The problem -> What lines below include the string "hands"? Pick them out and copy them.
##### Record excerpts #####
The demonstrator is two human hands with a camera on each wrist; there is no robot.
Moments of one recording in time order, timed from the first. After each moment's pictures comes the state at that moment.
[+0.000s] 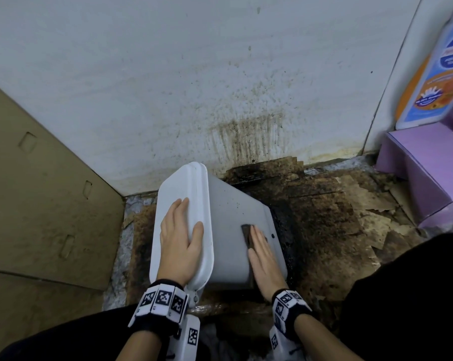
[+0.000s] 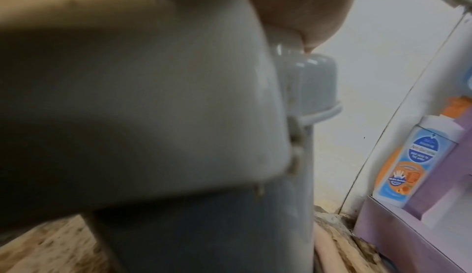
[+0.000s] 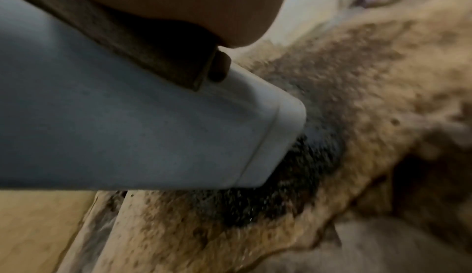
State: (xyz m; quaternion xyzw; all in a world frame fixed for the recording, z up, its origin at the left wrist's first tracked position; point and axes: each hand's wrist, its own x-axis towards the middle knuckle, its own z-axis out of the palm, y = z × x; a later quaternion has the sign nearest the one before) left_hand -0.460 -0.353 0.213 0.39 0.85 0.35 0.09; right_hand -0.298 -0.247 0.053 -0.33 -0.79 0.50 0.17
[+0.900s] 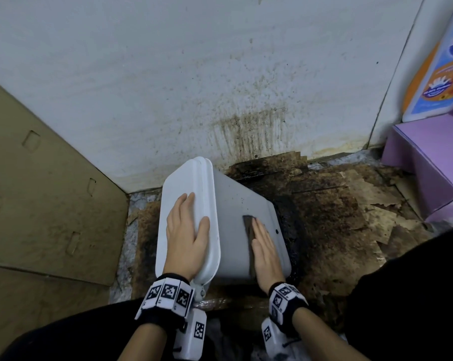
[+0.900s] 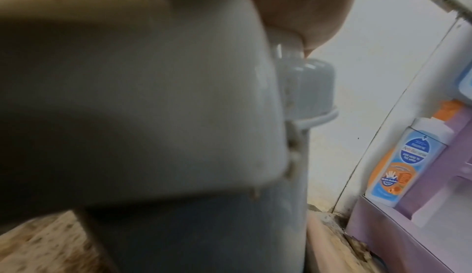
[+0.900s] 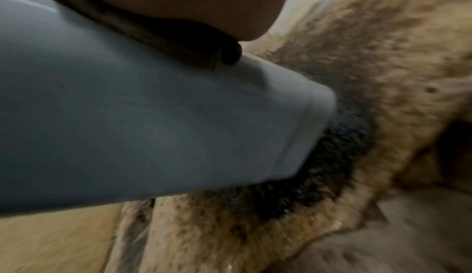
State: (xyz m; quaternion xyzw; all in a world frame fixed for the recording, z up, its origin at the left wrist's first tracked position) left_hand -0.453 -0.347 0.218 0.40 0.84 0.34 0.10; right_hand -0.311 -0.252 0.059 -0.36 -0.74 0.52 0.23
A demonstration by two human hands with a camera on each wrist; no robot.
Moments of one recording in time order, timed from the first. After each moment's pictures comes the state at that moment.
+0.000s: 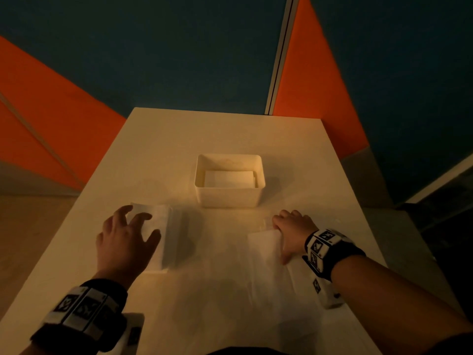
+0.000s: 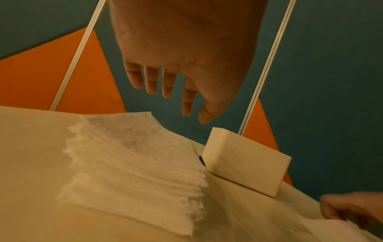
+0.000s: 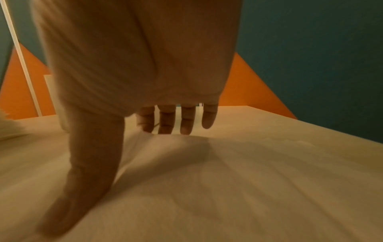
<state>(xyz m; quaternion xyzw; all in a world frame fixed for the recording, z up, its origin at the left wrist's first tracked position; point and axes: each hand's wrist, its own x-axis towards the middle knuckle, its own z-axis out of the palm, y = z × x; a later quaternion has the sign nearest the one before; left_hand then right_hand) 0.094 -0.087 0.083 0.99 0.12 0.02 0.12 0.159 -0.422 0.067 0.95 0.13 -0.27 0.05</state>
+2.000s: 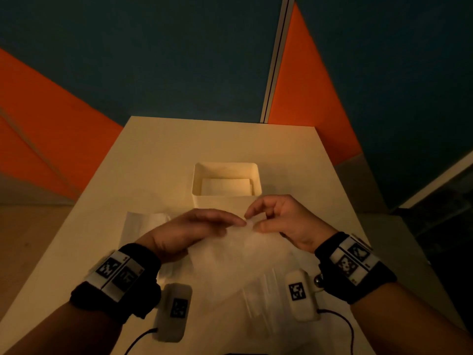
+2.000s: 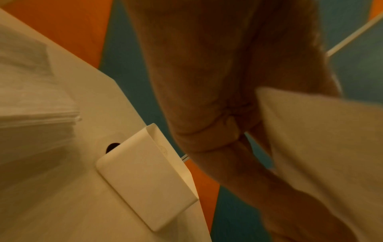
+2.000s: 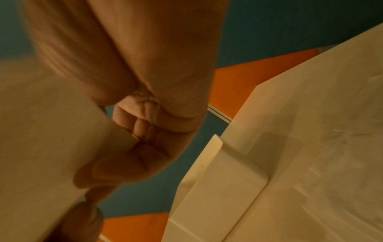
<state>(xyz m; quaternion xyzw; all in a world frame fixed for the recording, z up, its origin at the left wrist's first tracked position) 0.127 -0.170 0.151 0.62 -0.10 -0.35 0.70 0.138 -0.395 0.151 0.73 0.09 -0.23 -0.64</state>
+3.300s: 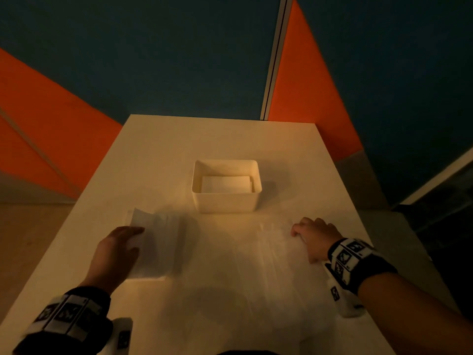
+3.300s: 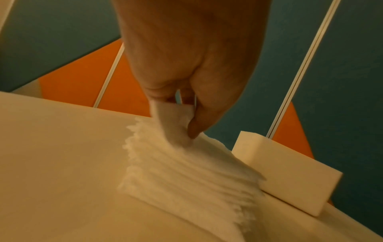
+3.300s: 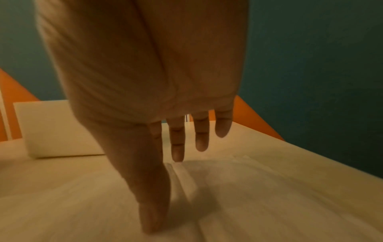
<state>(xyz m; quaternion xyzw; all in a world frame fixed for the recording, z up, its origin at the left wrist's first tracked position) 0.101 -0.057 0.065 0.96 0.08 0.00 0.26 0.148 -0.472 0.068 0.96 0.05 -0.29 0.03</state>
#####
Response ->
The demonstrator is two human hands with a camera on each wrist; there is no robot.
A demonstration by two human hands with a camera on each wrist; no robot.

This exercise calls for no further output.